* _Brief_
Lines from the listing below that contain the string "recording" are to be reported.

* _Data extracts_

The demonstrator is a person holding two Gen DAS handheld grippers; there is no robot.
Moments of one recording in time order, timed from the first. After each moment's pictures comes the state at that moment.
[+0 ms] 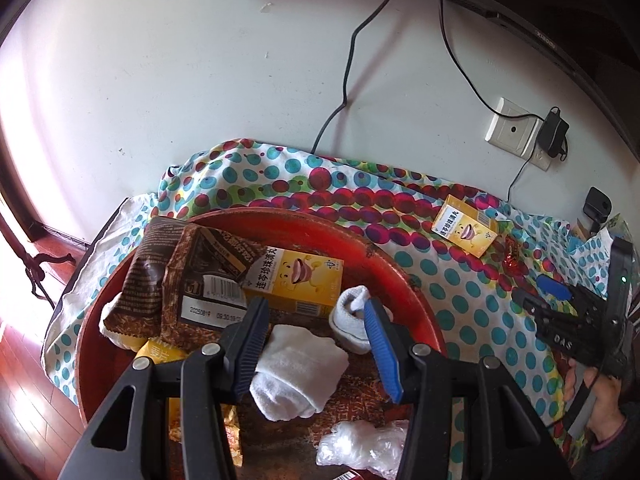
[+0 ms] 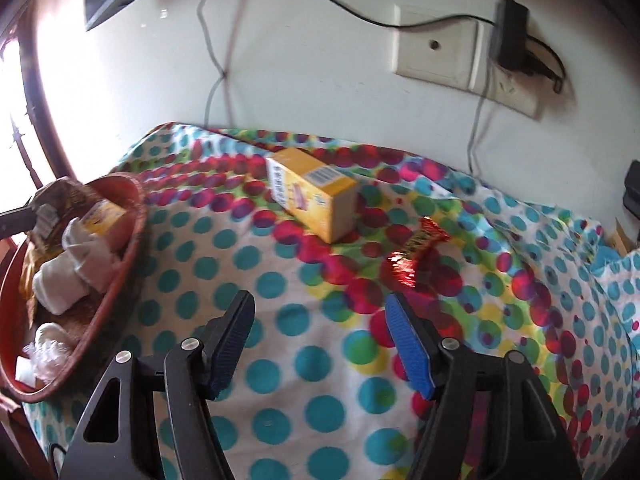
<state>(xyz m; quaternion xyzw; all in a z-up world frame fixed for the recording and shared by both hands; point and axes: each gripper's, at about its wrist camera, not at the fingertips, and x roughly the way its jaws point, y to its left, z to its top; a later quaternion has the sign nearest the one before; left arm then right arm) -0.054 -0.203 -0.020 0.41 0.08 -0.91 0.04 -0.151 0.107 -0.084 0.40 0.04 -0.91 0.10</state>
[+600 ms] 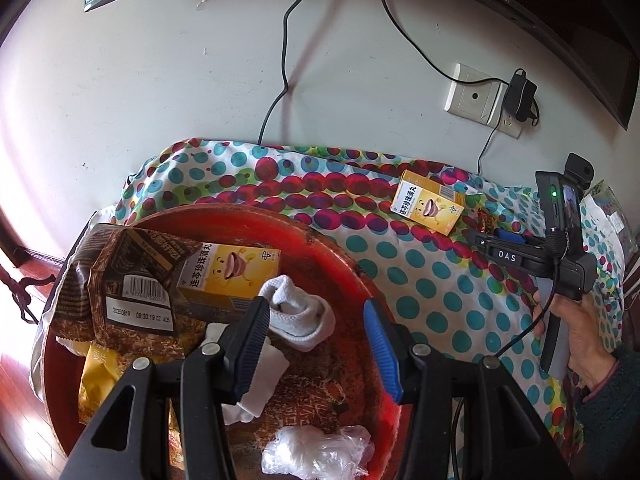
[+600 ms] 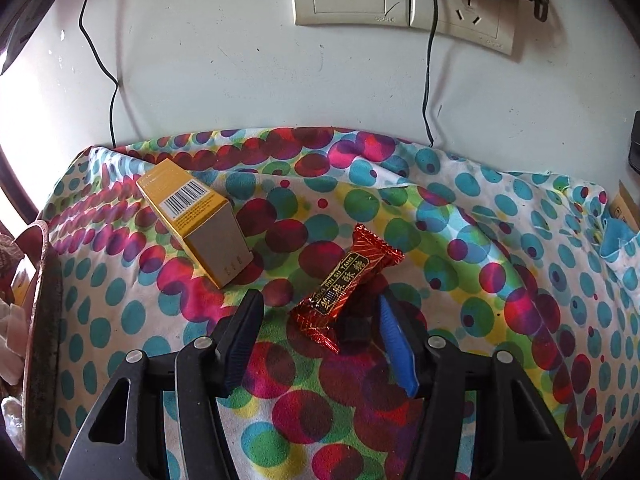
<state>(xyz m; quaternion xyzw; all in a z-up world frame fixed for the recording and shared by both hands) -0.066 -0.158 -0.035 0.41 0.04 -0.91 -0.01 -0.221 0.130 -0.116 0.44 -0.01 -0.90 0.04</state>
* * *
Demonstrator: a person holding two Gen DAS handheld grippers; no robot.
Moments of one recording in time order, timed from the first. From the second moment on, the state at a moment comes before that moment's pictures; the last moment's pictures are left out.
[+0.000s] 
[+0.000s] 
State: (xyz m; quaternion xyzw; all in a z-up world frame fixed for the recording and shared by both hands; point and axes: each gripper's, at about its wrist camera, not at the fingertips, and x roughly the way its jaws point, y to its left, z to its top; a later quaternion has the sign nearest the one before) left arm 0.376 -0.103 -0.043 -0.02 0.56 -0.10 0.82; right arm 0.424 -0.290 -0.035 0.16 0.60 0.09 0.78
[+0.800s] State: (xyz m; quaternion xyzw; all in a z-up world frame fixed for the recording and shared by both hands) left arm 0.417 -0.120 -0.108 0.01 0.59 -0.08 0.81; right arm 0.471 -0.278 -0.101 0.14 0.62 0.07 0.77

* _Expected answer_
Moments of one recording in time order, timed from the first. After each moment's pictures comes the state at that moment.
<state>(xyz m; quaternion xyzw; all in a z-up world frame fixed for the recording and shared by both hands; point and axes: each gripper's, at about its wrist camera, not at the fingertips, and x roughly the way its jaws point, y to its left, z to its top; a later quaternion has the sign nearest the one before; left arm then right arm) -0.054 -0.203 -0.020 0.41 0.08 -0.91 0.04 -0.151 0.107 -0.084 0.40 0.04 -0.91 0.10</state>
<state>(xyz m; quaternion xyzw; all in a z-up world frame fixed for the recording and shared by both hands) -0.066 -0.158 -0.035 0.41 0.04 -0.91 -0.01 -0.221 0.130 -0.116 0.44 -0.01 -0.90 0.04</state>
Moments of one recording in time order, timed from the first. From the second moment on, the state at a moment comes before that moment's pictures; the last moment's pictures are left out.
State: (xyz m; quaternion xyzw; all in a z-up world frame fixed for the recording and shared by both hands; point and axes: each gripper's, at about its wrist camera, not at the fingertips, and x roughly the way its jaws point, y to its left, z to its top; a later quaternion has the sign nearest the one before) left arm 0.376 -0.103 -0.043 -0.02 0.56 -0.10 0.82; right arm 0.424 -0.290 -0.035 0.16 0.60 0.09 0.78
[+0.800s] State: (xyz m; quaternion xyzw; all in a z-up world frame fixed for the recording and shared by both hands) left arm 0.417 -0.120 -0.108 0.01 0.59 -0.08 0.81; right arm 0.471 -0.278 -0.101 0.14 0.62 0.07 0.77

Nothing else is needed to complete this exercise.